The Bush campaign appealed a decision by a Leon County Circuit Court judge not to combine a Seminole County ballot case with Gore's general contest of the election. The appeal indicates how seriously the Bush campaign takes the Seminole case, which challenges thousands of absentee ballots for which local election officials allowed Republican party operatives to correct incomplete absentee ballot applications.

Democrats plan a similar challenge in Martin County.

A lawyer for the Seminole County canvassing board said he wanted to depose Gore, to try to show the vice president's campaign was behind the suit, which was filed by local Democrats.

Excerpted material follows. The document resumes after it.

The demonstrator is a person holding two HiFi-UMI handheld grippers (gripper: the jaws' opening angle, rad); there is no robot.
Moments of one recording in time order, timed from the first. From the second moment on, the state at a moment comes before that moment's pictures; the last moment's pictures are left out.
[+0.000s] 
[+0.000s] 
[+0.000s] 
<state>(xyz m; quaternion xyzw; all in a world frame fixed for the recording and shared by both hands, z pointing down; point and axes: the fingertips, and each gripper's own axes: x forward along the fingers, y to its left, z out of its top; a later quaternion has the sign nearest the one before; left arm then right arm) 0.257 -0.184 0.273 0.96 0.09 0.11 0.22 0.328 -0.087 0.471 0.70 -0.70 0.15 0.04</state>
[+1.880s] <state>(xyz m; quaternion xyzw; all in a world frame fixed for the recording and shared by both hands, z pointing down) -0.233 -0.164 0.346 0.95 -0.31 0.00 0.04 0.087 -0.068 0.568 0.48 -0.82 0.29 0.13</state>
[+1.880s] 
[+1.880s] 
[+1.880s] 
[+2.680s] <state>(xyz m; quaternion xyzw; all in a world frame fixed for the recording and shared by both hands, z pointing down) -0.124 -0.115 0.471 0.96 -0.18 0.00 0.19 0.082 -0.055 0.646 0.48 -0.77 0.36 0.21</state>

The Gore campaign is not a party in the case, but could well benefit from a ruling invalidating some of the 15,000 absentee ballots.

The Florida Supreme Court, meanwhile, accepted briefs on a case challenging the ''butterfly'' ballots in Palm Beach County, which many voters said they found confusing and which led to mistaken votes.

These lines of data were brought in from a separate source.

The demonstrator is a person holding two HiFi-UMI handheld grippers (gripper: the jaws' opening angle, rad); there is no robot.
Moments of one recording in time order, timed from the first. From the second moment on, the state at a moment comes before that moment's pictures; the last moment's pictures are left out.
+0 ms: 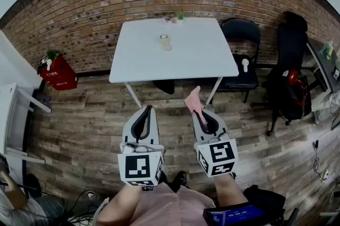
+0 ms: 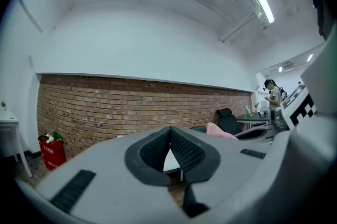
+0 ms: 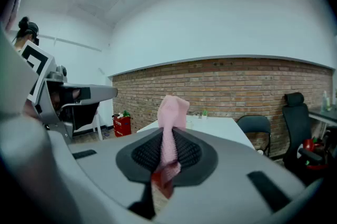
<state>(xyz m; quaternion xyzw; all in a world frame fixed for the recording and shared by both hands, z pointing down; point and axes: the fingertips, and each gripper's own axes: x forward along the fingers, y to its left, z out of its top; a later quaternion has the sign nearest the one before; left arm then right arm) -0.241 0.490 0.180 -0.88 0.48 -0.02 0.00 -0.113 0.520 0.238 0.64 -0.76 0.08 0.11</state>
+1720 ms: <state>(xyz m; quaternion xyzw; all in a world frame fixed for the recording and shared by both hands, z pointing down) -0.205 0.245 0.223 -0.88 0.46 -0.05 -0.02 -0.067 0.270 0.255 0.64 -0.76 0.10 0.10</state>
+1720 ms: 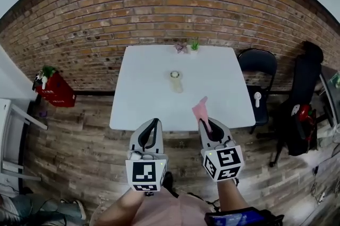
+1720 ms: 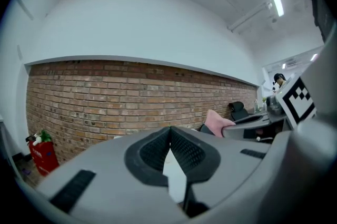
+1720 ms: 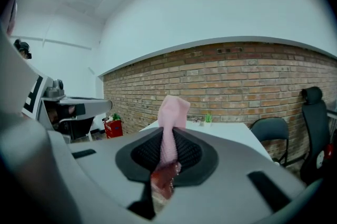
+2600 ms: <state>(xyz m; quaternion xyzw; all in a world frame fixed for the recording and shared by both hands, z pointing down) -0.118 0.133 0.301 -0.88 0.45 -0.14 -0.08 0.015 0.142 0.301 0.62 -0.76 0.14 0.10</state>
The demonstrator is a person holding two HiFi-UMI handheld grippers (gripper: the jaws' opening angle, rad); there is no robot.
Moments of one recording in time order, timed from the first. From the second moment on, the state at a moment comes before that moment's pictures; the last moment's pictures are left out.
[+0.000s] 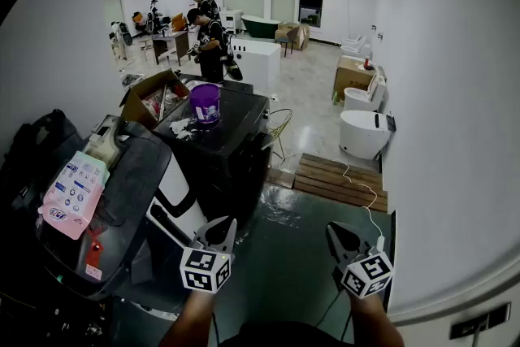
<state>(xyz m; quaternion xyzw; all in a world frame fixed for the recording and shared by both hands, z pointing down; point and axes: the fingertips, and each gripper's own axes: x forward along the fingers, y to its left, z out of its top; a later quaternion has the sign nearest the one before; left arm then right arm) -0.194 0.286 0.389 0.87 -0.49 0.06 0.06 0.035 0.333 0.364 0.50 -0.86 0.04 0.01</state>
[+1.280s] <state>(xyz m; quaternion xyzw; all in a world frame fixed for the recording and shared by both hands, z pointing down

Constitutional lawyers disagree on whether the Florida Legislature has a legal right or obligation to get involved in choosing the state's electors.

Yale law professor Bruce Ackerman, testifying by phone before the Joint Committtee on the Manner of the Appointment of Presidential Electors, said the Florida lawmakers had no legal or ethical business selecting electors, since Florida Secretary of State Katherine Harris has already certified an electoral slate.

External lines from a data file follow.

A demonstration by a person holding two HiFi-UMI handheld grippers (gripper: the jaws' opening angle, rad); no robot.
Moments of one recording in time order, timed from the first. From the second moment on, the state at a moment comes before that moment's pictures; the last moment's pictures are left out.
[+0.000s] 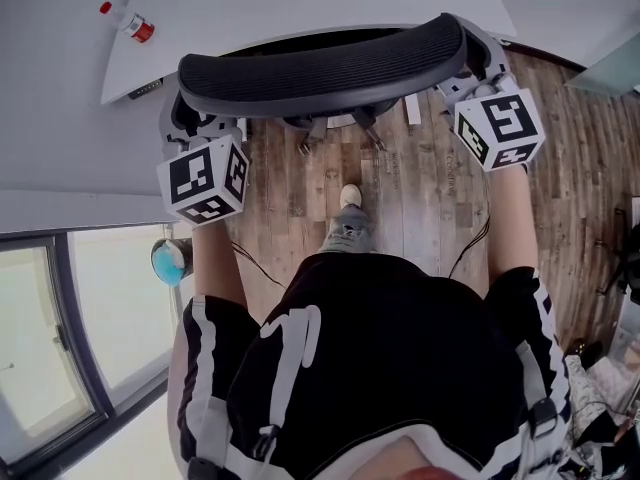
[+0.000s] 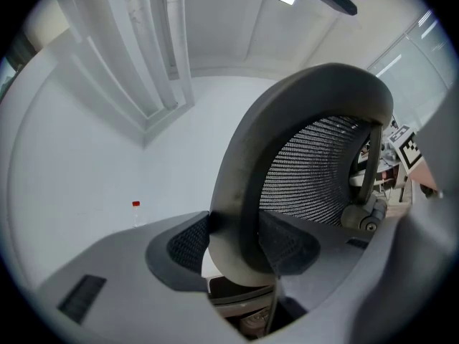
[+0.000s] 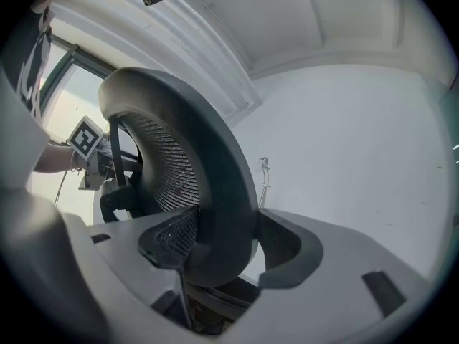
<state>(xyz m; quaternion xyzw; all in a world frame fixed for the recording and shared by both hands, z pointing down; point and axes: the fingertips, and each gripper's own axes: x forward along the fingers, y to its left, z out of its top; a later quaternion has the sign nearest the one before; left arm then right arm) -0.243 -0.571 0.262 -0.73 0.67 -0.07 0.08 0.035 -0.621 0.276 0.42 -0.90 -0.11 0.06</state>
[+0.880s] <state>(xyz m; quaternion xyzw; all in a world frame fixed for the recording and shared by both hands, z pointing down) -0.270 -0.613 0.259 -0.73 0.67 -0.08 0.07 0.007 -0.660 0.274 0.43 -0.90 -0.10 0.07</state>
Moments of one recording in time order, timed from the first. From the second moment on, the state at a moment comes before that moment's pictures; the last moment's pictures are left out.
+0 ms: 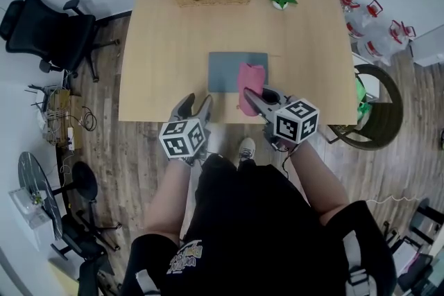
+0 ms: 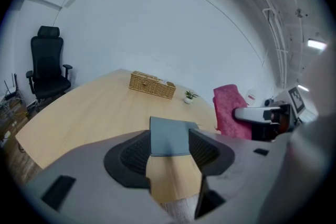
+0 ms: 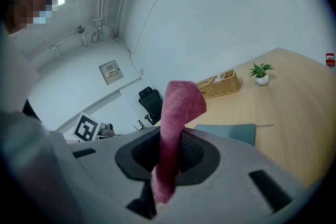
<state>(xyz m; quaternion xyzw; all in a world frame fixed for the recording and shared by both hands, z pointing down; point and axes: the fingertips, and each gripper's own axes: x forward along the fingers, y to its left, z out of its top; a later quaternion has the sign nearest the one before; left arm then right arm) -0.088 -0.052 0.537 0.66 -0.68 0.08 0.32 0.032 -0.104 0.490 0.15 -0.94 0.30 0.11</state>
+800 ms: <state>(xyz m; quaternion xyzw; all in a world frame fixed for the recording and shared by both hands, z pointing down) -0.109 -0.125 0.614 0.70 -0.59 0.17 0.38 -0.008 -0.143 0.534 0.21 -0.91 0.34 0.14</state>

''This is a recipe for ensuring instability in the process of presidential elections,'' and ''undermines the legitimacy of the presidential office on a permanent basis,'' he warned.

But other lawyers and law professors told the lawmakers that the state Legislature should act quickly to protect Florida's role in the election by naming its own electors - and that the legislators were under no constitutional obligation to take into account the votes of the people.

That argument brought an angry series of complaints from Florida voters yesterday, some of whom were flown in and put in hotels by the Democratic Party so they could testify before the panel.

''You will be no better than the thief who walks into a bank and robs the bank... no better than people who sneak in the course of darkness and rob and kill,'' bellowed the Reverend Richard Harris, minister of public affairs at the St. John's First Missionary Baptist Church in Belle Glade, Fla.

''I think you've had an eye-opener,'' said Sylvia Shapiro, 69, a New Yorker who retired in Florida in 1982. ''In West Palm Beach, we don't sit around the pool; we think,'' she said.

The citizen speakers wore laminated nametags that said ''In America, Everybody's Vote Counts.'' Shapiro said the nametags were given to them by the Democratic Party, which she said also paid to fly her and more than 100 others up from South Florida. The party also paid for their hotels, she said.

''There are folks who said they wanted to come here. So we got 'em here,'' said state Democratic committee spokesman Steve Tankel.

No voters spoke in support of legislative action. ''It was an organized effort'' to keep out dissenters, complained Alec Yasinsac of Tallahassee, who said he arrived to speak more than an hour before the hearing started, but couldn't because the pro-Gore voters had arrived earlier and used up all the time for public comment.

Legislators listened to two hours of complaints by voters who said they had been prevented from voting, had mistakenly voted for the wrong candidate, or were worried that their votes weren't tabulated.

But the committee members seemed more concerned with the state and federal constitutional issues raised by the possibility of naming its own electors.

Members said they didn't want to act so hastily that Florida's reputation would be tarnished, but they also don't want to wait so long that choosing electors is not an option. The conundrum was compounded by the fact that no one - neither lawmakers nor lawyers - agreed on what the state's role could and should be.

Roger J. Magnussen, an attorney advising the state Senate, said the law may not require the Legislature to act by Dec. 12. While that deadline is clear for electors chosen by the normal electoral process, he said, the Constitution and US code does not set a deadline for electors chosen by the state Legislature.